◆ ACTION ITEM:
In the material below, find each line with the word "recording" and list it.

◆ DATASET:
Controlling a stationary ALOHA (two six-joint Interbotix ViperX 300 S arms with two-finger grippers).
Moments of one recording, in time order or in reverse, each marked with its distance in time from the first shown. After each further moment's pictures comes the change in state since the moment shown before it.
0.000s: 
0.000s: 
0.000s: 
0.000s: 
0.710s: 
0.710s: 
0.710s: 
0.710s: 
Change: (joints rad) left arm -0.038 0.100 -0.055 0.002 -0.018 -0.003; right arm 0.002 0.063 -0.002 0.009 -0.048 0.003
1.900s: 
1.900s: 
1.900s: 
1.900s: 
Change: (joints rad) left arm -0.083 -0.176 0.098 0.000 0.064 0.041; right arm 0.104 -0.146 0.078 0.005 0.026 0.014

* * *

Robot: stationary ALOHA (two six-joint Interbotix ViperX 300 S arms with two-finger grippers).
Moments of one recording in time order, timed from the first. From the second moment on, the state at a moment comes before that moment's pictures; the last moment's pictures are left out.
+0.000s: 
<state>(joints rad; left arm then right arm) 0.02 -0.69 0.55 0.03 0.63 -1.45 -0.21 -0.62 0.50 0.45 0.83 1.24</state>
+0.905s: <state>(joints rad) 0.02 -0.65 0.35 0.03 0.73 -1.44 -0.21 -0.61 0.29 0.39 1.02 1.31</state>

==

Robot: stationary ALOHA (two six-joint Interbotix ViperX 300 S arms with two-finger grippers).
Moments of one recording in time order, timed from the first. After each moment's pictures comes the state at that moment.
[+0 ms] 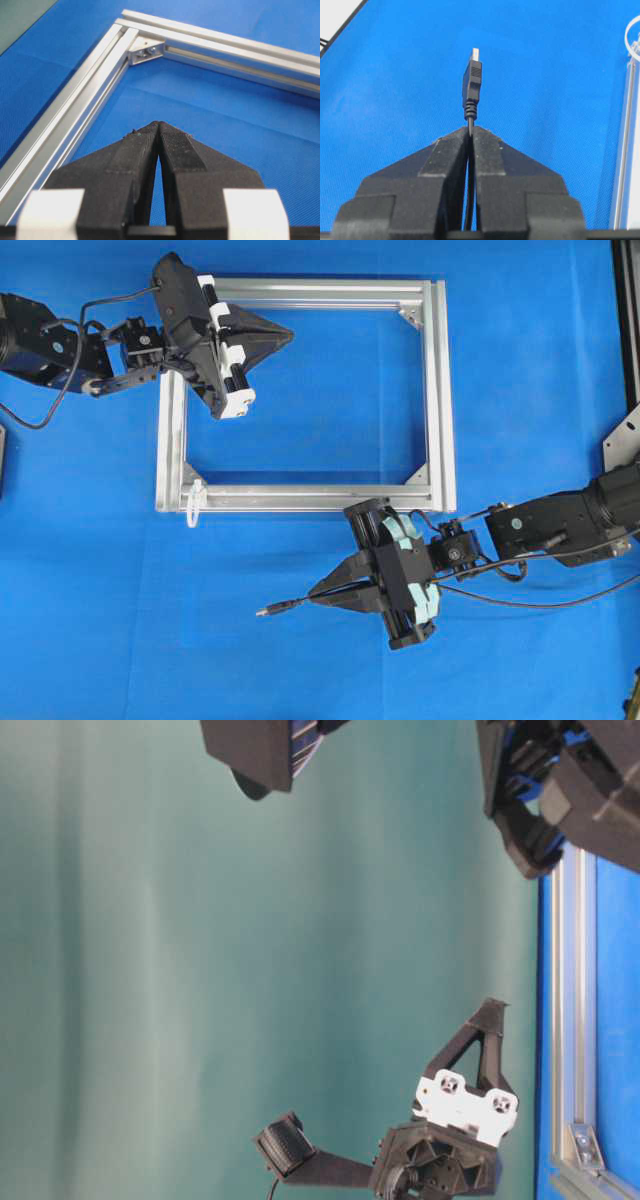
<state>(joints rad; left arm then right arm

◆ ANSWER BOX:
Moments of one recording, in time order or in reverse, each marked with its distance in time from the first shown. After each further moment's pictures comes the change in state since the moment shown before it.
Moments of one recording in time order, timed from the first. From the second moment on, the state at a moment comes before that moment's pictures; the last moment's pictures are left out.
Moments of one recording in time order, timed from the first. After each moment's pictures comes the state at that moment.

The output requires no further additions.